━━━━━ Recorded data ━━━━━
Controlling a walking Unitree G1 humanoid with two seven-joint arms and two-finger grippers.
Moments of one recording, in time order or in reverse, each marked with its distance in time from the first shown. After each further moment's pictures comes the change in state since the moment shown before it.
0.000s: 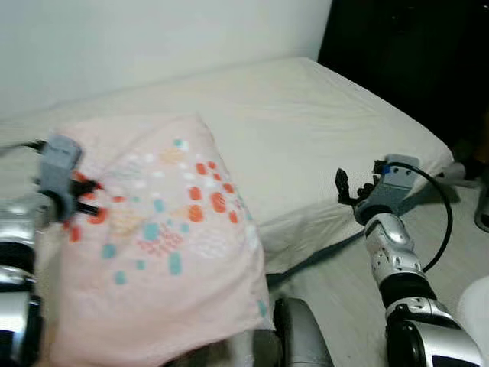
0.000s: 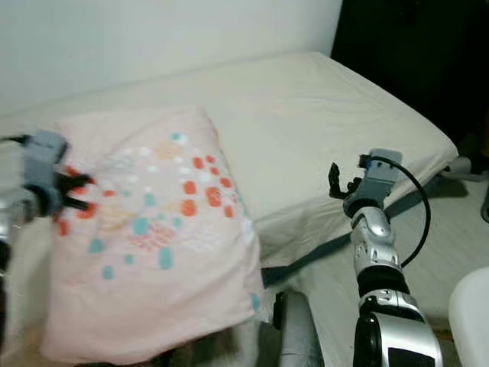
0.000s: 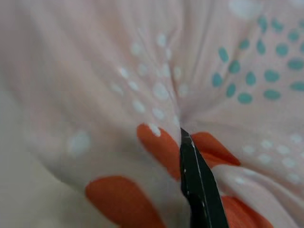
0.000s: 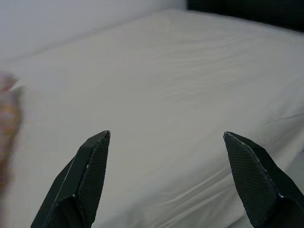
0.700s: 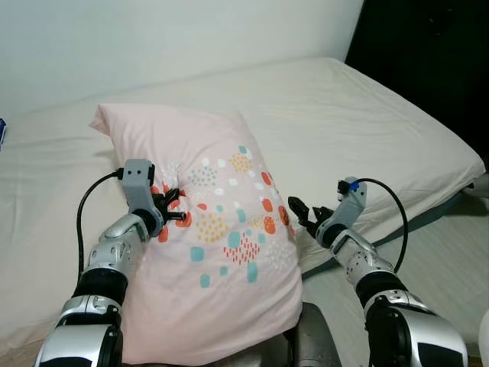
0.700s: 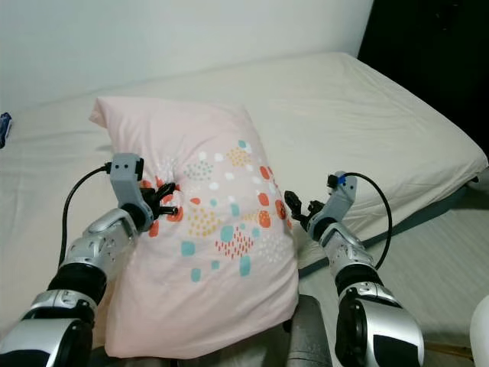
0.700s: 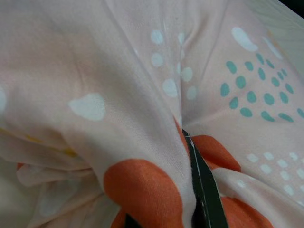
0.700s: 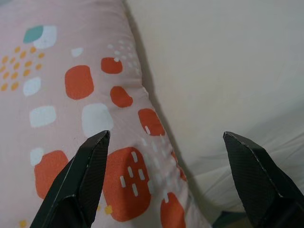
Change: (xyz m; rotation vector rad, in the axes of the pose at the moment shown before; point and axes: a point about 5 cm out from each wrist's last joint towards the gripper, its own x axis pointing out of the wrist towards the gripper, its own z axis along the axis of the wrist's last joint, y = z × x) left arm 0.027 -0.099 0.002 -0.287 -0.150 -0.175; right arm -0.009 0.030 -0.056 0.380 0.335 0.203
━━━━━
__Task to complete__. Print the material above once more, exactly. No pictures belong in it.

__Result below__.
Controlling a walking Unitree G1 humanoid with two seven-joint arms and two-finger grippers.
Moments of one recording, in time order or in reverse, each marked with its distance in time from the first shown. After each further moment's pictures comes the change in state since the moment shown before it.
0.000s: 
0.000s: 
0.000s: 
0.000s: 
0.700s: 
0.700s: 
0.700s: 
0.700s: 
Change: (xyz m; rotation vector rad, in the axes of the pose at the moment shown before; point and axes: a point about 5 cm out from each wrist's last joint towards the gripper, its own x axis pointing out of the wrist towards the gripper, its own z axis along the axis of the wrist's last joint, y = z × x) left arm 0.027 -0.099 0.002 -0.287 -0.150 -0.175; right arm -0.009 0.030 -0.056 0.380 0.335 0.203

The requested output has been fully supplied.